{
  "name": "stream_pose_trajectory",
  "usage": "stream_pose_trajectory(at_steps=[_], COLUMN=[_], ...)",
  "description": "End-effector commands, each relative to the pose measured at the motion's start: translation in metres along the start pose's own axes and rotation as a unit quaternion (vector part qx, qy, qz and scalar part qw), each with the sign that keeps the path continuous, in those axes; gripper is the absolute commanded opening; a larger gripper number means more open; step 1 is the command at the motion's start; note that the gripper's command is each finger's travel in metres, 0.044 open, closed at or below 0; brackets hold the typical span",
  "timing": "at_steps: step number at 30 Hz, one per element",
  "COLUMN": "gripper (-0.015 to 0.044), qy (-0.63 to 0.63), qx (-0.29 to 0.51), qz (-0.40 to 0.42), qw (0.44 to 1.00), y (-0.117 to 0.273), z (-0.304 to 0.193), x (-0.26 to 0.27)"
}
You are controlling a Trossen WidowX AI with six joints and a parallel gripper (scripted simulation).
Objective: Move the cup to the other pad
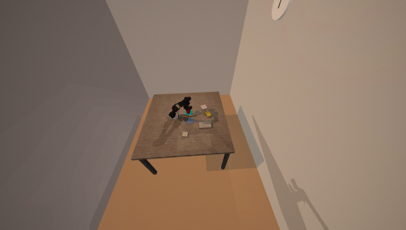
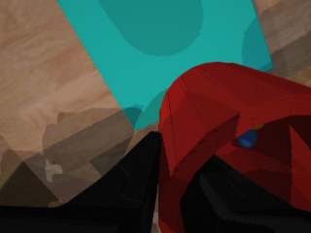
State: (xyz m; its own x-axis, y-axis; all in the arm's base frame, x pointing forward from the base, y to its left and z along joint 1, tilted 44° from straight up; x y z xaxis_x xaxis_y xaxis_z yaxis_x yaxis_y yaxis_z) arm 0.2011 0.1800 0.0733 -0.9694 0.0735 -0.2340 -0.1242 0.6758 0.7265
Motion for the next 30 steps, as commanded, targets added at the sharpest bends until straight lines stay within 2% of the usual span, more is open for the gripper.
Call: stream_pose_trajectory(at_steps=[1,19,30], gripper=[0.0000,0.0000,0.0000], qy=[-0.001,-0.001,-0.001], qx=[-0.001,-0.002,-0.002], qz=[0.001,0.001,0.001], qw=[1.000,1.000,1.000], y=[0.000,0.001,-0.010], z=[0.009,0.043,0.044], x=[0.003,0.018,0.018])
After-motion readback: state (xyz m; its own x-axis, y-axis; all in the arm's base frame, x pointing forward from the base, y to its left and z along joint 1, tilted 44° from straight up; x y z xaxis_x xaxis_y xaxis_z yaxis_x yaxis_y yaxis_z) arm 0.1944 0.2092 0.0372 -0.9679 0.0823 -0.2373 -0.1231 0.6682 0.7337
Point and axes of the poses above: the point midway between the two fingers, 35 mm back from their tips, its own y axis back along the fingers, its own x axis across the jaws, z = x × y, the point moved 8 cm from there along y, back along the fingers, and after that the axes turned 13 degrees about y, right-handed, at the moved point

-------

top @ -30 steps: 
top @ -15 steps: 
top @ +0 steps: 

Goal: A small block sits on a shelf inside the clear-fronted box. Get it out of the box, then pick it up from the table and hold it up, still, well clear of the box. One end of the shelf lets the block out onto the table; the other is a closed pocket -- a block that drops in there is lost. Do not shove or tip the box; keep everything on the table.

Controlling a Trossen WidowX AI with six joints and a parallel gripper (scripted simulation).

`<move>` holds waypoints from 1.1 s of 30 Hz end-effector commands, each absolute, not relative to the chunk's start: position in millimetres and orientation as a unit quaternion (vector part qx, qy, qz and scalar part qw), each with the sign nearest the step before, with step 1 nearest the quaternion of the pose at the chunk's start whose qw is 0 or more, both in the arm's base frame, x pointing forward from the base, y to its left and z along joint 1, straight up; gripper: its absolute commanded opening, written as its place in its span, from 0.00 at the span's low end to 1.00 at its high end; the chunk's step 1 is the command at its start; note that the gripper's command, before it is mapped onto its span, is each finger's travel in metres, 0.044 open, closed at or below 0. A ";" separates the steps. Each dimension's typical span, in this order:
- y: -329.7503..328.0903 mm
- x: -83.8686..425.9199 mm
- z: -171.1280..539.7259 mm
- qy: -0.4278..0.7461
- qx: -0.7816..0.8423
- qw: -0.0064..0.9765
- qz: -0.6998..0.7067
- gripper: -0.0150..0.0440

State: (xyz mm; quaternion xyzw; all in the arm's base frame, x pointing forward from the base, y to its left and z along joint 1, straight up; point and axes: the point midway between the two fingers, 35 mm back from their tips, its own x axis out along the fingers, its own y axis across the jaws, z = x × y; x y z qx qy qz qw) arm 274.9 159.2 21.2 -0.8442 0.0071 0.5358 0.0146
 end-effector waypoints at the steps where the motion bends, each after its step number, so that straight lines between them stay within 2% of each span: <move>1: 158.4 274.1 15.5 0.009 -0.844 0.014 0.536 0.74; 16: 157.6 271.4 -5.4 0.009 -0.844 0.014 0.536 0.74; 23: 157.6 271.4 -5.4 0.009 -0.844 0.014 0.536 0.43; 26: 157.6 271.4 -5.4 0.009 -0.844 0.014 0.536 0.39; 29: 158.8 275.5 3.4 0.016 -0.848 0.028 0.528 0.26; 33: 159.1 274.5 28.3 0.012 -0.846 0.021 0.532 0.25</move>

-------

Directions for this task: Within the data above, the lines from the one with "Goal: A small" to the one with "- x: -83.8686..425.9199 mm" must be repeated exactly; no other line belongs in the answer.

Written solution:
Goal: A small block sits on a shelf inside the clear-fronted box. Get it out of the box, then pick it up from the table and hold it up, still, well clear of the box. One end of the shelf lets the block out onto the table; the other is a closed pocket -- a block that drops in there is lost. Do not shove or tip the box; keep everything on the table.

Controlling a Trossen WidowX AI with six joints and a parallel gripper (scripted simulation).

`<move>` holds waypoints from 1.1 s of 30 Hz end-effector commands, each absolute, not relative to the chunk's start: position in millimetres and orientation as a unit quaternion (vector part qx, qy, qz and scalar part qw), each with the sign nearest the step before, with step 1 nearest the quaternion of the pose at the chunk's start whose qw is 0 or more, both in the arm's base frame, x pointing forward from the base, y to its left and z along joint 1, straight up; gripper: its absolute commanded opening, written as its place in its span, from 0.00 at the span's low end to 1.00 at its high end; the chunk's step 1 is the command at its start; note that the gripper's command, before it is mapped onto its span, is each finger's travel in metres, 0.044 open, closed at or below 0. A ";" separates the steps. Each dimension's typical span, in this order:
- y: -329.7503..328.0903 mm
- x: -83.8686..425.9199 mm

No additional output will be generated.